Your objective:
A single number is the answer: the count of lines below that contain "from".

Provided data:
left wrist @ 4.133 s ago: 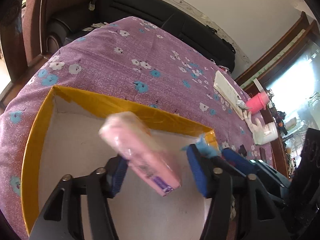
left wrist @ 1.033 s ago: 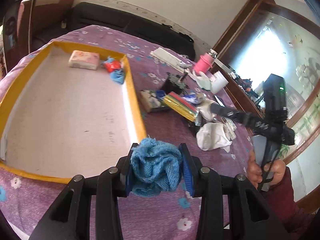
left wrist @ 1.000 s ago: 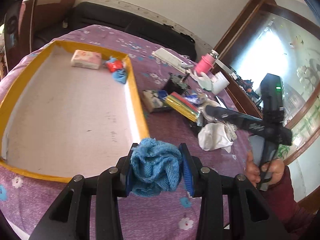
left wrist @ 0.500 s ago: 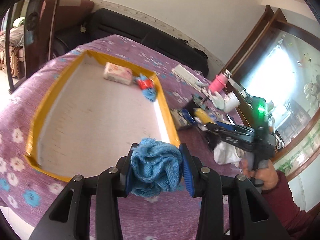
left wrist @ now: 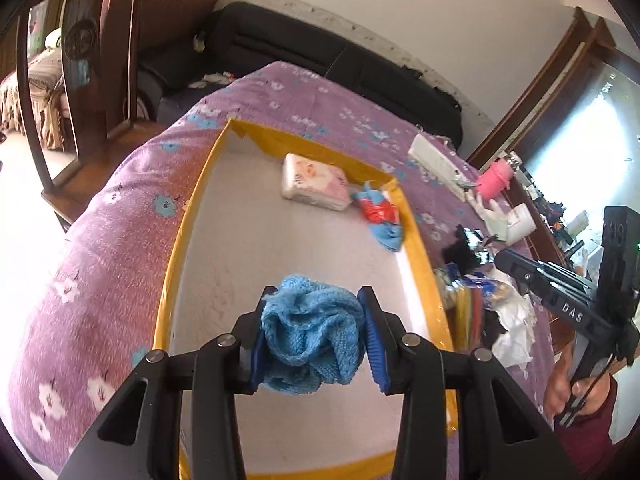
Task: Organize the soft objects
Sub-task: 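Carry the cloth and sponge pack into the tray and open both grippers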
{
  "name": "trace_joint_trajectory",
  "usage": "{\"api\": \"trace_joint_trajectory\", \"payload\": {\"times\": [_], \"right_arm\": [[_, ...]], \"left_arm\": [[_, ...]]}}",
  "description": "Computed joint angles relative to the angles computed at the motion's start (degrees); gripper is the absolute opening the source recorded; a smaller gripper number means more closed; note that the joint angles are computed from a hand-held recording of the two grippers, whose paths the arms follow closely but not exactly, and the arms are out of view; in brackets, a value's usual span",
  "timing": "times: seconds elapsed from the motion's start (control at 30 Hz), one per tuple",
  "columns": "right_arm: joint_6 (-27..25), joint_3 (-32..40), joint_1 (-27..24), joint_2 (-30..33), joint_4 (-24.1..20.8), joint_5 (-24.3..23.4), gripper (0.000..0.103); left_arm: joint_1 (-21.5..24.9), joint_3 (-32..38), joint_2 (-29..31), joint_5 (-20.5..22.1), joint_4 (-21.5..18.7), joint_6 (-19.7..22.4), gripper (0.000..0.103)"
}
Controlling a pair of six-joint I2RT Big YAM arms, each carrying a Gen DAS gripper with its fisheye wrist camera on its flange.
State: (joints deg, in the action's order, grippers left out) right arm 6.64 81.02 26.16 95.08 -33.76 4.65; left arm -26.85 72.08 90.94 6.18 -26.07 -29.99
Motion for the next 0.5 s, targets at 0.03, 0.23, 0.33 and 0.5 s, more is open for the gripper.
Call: {"api": "trace_joint_trajectory", "payload": {"times": [0.03, 0.23, 0.33, 0.5], "right_arm": [[0.09, 0.54, 0.05, 0.64, -0.33, -0.14, 0.014], [1.42, -4.29, -1.95, -2.26, -1.75, -1.69, 0.06], [4.26, -6.96, -3.28, -2.24, -3.18, -5.32, 0.077], [6.0, -6.92, -2.84, 1.12, -2.58, -1.73, 0.077]], "left_arm": [[0.2, 0.24, 0.24, 0.18, -0.32, 0.19, 0.039], [0.9, -2.32, -1.02, 2.98, 2.57, 0.03, 0.039], [1.3, -2.95, -0.71, 4.29, 3.86, -0.75, 0.039], [0.65, -2.79, -0.03, 4.44, 4.48, -0.64, 0.039]]}}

Task response:
2